Tagraxofusp-erzs, which was known as SL-401 during its development, targets CD123. It is a molecularly targeted cytotoxin because it comprises a CD123-targeting portion linked to the parts of the diphtheria toxin that cause cell death. Once the CD123-targeting portion attaches to CD123 on the surface of blastic plasmacytoid dendritic cell neoplasm cells, the therapeutic is internalized by the cell where the diphtheria toxin portion is released and causes the cancerous cell to die.

Tagraxofusp-erzs was approved for treating all patients with blastic plasmacytoid dendritic cell neoplasm who are age 2 or older after it was shown in an early-stage clinical trial that seven of 13 patients (53.8 percent) with previously untreated blastic plasmacytoid dendritic cell neoplasm who received the new molecularly targeted cytotoxin had a complete response or a clinical complete response (defined as a complete response with residual skin abnormality not indicative of active disease), according to the statement from the FDA. In addition, one of 15 patients with relapsed or refractory blastic plasmacytoid dendritic cell neoplasm had a complete response and one had a clinical complete response.
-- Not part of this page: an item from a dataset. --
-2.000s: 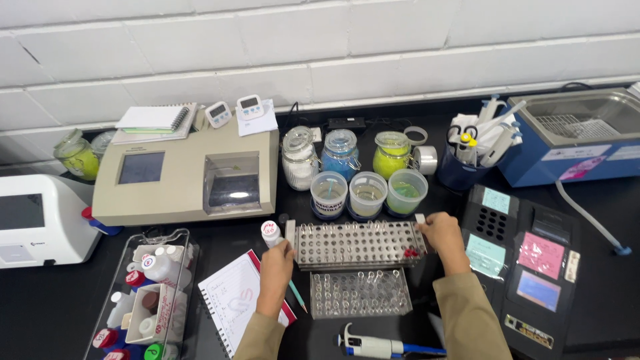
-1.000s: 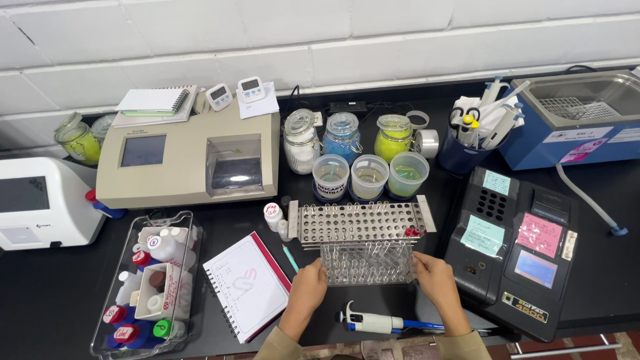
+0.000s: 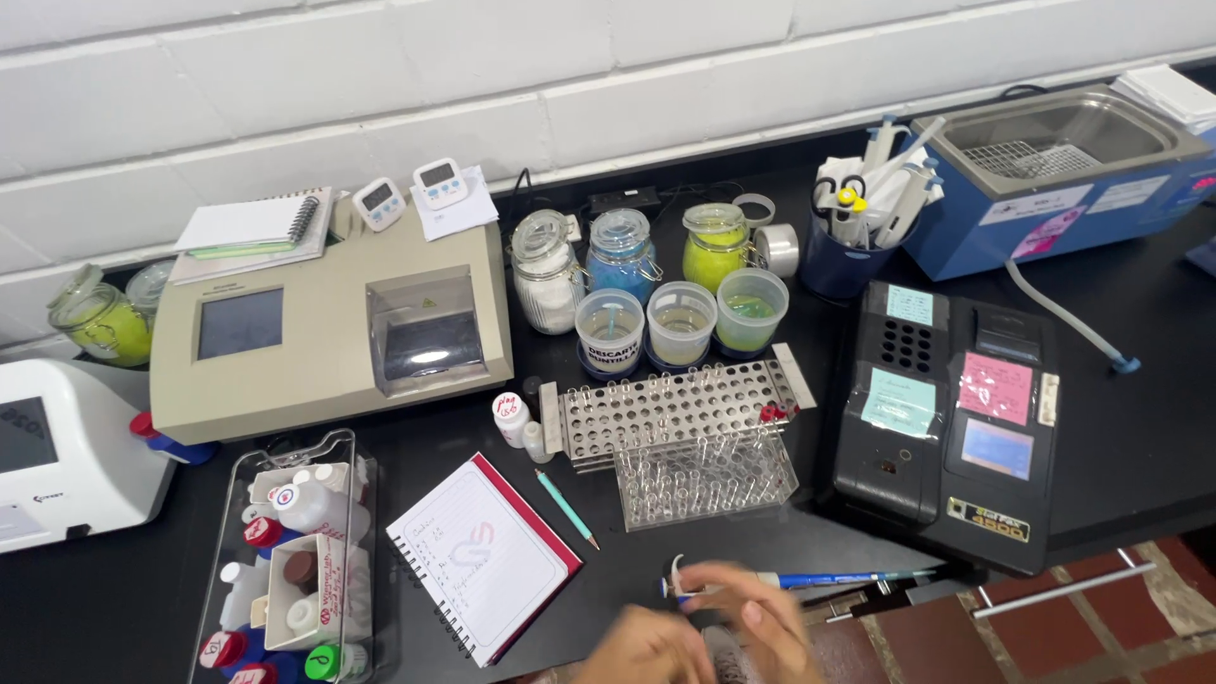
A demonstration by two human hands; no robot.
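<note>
Both hands are at the bottom of the head view, close together and blurred. My left hand (image 3: 651, 648) is over the bench's front edge, its fingers partly hidden. My right hand (image 3: 750, 617) has bent fingers in front of a blue and white micropipette (image 3: 793, 580) lying on the bench; whether it touches it, I cannot tell. Beyond them stands a clear test tube rack (image 3: 708, 494) holding glass tubes. Against its back is a metal test tube rack (image 3: 679, 408) with glass tubes and a few red-capped ones at its right end. A spiral notebook (image 3: 484, 560) and a teal pencil (image 3: 567, 508) lie to the left.
A wire basket of reagent bottles (image 3: 353, 532) stands at left, before a beige analyzer (image 3: 332, 389). Plastic cups (image 3: 681, 323) and glass jars (image 3: 546, 275) are behind the racks. A black analyzer (image 3: 940, 427) and a blue water bath (image 3: 1054, 214) occupy the right; a drawer handle (image 3: 1064, 584) juts out below.
Both hands have let go of the clear rack and drawn back toward the bench's front edge. Two seconds ago they were at the ends of the metal rack.
</note>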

With this approval, tagraxofusp-erzs became the first treatment approved specifically for treating patients with blastic plasmacytoid dendritic cell neoplasm. The molecularly targeted cytotoxin is being tested in several other clinical trials as a potential treatment for other types of cancer that have high levels of CD123, including chronic myelomonocytic leukemia.

Looking to more progress in 2019

Given that research is a continuous endeavor that perpetually deepens our understanding of the biology of cancer, we expect that in 2019 we will see many more new anticancer therapeutics approved by the FDA and many previously approved anticancer therapeutics have their use expanded to include new types of cancer. We look forward to keeping you up to date with the progress being made against cancer.